A cookie is a small file which asks permission to be placed on your computer’s hard drive. Once you
agree, the file is added and the cookie helps analyse web traffic or lets you know when you visit a
particular site. Cookies allow web applications to respond to you as an individual. The web
application can tailor its operations to your needs, likes and dislikes by gathering and remembering
information about your preferences.
We use traffic log cookies to identify which pages are being used. This helps us analyse data about
web page traffic and improve our website in order to tailor it to customer needs. We only use this
information for statistical analysis purposes and then the data is removed from the system.
Overall, cookies help us provide you with a better website, by enabling us to monitor which pages
you find useful and which you do not.
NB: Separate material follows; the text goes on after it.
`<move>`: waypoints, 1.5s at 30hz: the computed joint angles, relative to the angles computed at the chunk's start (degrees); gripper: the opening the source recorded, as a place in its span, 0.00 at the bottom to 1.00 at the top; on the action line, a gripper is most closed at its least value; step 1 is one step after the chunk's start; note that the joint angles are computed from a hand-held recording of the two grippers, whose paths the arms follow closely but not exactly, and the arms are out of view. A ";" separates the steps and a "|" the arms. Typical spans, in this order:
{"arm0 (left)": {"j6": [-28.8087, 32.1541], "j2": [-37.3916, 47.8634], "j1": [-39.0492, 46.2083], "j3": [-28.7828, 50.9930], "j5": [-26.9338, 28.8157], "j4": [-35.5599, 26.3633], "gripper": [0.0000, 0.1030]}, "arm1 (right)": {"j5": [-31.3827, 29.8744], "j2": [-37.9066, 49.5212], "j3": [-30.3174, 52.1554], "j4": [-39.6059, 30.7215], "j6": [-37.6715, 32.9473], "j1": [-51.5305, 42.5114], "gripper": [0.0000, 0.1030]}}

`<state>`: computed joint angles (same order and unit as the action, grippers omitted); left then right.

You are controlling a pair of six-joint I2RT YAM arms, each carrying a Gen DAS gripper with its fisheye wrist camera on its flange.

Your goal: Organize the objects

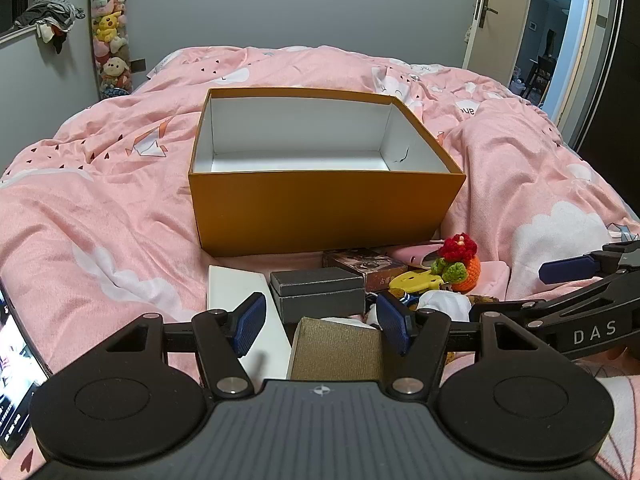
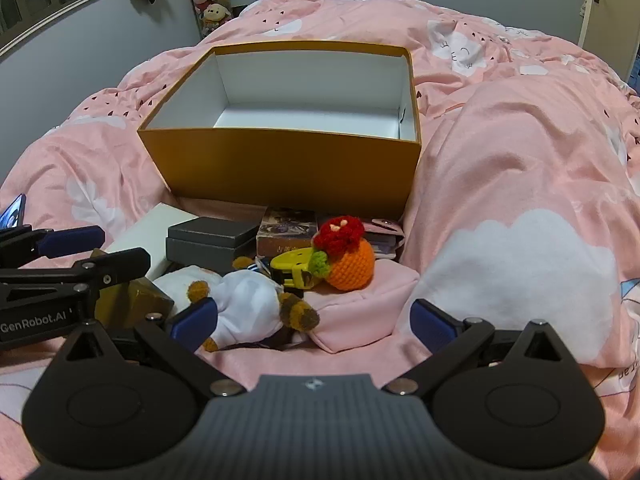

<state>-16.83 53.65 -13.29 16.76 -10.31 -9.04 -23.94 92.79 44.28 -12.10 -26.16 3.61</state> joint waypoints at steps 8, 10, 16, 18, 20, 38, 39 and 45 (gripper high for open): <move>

A cookie in no way gives us access to your computer or any
information about you, other than the data you choose to share with us.
You can choose to accept or decline cookies. Most web browsers automatically accept cookies, but
you can usually modify your browser setting to decline cookies if you prefer. This may prevent you
from taking full advantage of the website.
Links to other websites
Our website may contain links to other websites of interest. However, once you have used these
links to leave our site, you should note that we do not have any control over that other website.
Therefore, we cannot be responsible for the protection and privacy of any information which you
provide whilst visiting such sites and such sites are not governed by this privacy statement. You
should exercise caution and look at the privacy statement applicable to the website in question.